Phosphoproteomic analysis of the EML4–ALK, EGFR, KRAS, and WT sample groups. (A) UMAP representation of the 82 samples based on the 384 phosphosites quantified using maxquant and considered for statistical analysis. Different colors mark the four sample groups (blue for EML4–ALK, yellow for EGFR, green for KRAS, and magenta for wild‐type). (B) Heatmap with hierarchical clustering of the 183 phosphosites significantly altered (false discovery rate < 0.05, fold change > 2) between the groups (log2 phosphosite intensity values are Z‐scored).

Fig. 6

Euler plot of the 52 potential alteration‐specific phosphosites. Phosphosites highlighted in black showed significantly decreased phosphorylation, while those in red showed significantly increased phosphorylation within the specific sample group. The phosphosites positioned at the bottom of the figure exhibit distinct phosphorylation patterns across multiple groups.

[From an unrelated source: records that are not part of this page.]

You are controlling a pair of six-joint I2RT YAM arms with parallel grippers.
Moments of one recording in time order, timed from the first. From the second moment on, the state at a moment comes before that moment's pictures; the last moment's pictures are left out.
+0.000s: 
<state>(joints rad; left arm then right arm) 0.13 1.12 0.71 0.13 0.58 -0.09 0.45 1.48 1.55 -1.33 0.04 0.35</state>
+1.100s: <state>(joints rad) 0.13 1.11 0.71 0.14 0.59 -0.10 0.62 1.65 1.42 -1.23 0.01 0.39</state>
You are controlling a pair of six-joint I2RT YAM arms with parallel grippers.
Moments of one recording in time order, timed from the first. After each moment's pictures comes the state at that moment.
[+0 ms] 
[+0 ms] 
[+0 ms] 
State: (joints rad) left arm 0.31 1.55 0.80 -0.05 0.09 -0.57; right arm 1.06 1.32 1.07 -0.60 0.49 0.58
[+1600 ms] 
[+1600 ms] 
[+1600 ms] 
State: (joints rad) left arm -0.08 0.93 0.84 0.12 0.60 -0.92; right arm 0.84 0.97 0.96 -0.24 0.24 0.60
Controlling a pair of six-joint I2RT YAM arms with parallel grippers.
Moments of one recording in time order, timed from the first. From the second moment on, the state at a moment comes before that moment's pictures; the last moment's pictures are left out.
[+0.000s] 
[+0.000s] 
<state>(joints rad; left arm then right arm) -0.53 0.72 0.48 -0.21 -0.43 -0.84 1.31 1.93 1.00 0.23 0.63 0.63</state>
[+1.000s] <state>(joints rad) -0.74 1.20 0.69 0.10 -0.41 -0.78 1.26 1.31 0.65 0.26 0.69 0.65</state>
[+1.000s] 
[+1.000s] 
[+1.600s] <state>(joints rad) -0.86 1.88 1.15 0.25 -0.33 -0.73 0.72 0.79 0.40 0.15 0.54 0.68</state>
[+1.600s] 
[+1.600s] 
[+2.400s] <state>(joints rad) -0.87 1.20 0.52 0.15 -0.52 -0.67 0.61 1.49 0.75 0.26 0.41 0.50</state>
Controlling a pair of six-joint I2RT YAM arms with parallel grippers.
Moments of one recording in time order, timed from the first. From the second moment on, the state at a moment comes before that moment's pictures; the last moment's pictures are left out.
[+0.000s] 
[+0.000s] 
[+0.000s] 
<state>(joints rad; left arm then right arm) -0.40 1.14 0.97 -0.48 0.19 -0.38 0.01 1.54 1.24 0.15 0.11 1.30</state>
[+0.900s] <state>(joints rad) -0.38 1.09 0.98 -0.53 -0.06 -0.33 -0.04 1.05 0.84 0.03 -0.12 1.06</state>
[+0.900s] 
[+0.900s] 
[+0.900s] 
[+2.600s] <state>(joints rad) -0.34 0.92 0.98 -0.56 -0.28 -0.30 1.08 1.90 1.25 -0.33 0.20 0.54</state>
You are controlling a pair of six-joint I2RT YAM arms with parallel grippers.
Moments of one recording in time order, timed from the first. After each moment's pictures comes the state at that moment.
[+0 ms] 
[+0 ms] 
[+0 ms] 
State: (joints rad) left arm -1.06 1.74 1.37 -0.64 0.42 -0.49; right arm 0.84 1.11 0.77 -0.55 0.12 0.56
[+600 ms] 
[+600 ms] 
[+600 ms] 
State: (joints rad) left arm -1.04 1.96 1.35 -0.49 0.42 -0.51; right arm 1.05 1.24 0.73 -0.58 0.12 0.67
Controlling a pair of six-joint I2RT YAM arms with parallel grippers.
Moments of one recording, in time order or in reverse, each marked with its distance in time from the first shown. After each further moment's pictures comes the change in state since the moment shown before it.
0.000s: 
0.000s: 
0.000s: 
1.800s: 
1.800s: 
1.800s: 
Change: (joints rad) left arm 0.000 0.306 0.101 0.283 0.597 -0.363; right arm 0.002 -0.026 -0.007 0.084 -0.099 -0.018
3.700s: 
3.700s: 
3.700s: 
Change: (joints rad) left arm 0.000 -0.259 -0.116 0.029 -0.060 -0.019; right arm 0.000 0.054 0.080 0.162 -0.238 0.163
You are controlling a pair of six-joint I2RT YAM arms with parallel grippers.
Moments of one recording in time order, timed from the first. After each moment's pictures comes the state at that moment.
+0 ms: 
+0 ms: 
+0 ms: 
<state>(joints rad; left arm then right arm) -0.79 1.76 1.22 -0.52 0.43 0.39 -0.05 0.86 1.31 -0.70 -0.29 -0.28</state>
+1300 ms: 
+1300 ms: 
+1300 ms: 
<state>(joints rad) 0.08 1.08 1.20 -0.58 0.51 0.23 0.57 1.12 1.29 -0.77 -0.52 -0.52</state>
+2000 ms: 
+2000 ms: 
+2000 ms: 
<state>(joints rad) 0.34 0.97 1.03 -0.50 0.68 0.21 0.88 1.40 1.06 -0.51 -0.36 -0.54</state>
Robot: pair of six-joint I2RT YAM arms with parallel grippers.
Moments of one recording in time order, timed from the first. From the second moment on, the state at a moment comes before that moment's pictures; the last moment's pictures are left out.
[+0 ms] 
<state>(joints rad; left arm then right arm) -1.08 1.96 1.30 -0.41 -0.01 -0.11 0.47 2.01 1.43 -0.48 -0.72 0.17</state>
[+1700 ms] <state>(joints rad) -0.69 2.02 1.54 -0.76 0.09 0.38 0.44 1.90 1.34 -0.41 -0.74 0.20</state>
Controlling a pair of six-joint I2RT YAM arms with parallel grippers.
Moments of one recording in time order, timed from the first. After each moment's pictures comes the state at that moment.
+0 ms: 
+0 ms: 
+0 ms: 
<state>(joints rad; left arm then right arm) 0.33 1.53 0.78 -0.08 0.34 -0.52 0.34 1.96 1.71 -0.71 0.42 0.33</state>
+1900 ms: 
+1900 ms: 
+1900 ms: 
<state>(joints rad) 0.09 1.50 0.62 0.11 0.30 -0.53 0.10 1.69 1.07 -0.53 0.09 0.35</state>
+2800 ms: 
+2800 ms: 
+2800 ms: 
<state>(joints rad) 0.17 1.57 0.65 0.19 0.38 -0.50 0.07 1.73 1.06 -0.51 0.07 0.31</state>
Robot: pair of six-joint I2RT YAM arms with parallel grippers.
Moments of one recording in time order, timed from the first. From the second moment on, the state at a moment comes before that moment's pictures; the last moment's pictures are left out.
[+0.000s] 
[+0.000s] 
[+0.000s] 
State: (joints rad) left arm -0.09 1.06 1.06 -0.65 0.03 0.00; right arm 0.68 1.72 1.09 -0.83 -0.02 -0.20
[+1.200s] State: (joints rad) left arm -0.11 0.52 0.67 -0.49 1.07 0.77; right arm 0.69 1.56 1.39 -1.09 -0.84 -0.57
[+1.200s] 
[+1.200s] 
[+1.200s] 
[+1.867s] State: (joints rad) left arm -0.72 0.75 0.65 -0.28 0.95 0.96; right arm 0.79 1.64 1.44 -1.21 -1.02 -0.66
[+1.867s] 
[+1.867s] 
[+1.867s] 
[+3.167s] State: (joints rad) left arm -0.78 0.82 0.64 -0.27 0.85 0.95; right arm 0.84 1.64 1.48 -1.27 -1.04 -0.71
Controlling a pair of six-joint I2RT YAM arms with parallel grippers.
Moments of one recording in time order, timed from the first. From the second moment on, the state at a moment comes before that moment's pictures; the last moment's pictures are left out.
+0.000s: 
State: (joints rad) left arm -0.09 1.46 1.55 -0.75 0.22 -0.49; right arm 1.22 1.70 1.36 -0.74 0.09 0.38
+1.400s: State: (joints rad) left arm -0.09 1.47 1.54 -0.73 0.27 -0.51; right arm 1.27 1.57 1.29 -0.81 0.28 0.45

A blue line indicates significant differences in phosphorylation between the connected groups, with increased phosphorylation occurring in the sample groups highlighted in red.

Fig. 7

Visualization of functional enrichment analysis in string for Gene Ontology Biological Process (GOBP) terms of 44 phosphoproteins with potential alteration‐specific phosphosites. The size of the dots corresponds to the number of genes associated with the term, and the color represents the false discovery rate (FDR).

Fig. 8

Result of the kinase–substrate enrichment analysis (KSEA). Kinase scores based on KSEA of 202 kinase–substrate pairs (number of substrates ≥ 3). Blue bars for suppressed and red bars for elevated kinase activities (P < 0.05 based on z‐score transformation). Black bars for kinases without significantly altered activities.

Fig. 9

Immunohistochemistry staining of phospho‐p44/42 MAPK (Erk1/2) (Thr202/Tyr204) antibody to assess MAPK3/MAPK1 activity in LUAD tumors. Scale bar: 50 μm. Brown color represents positive staining.

Fig. 10

Immunohistochemistry staining of phospho‐p38 MAPK (Thr180/Tyr182) antibody to assess MAPK11 activity in LUAD tumors. Scale bar: 50 μm. Brown color represents positive staining.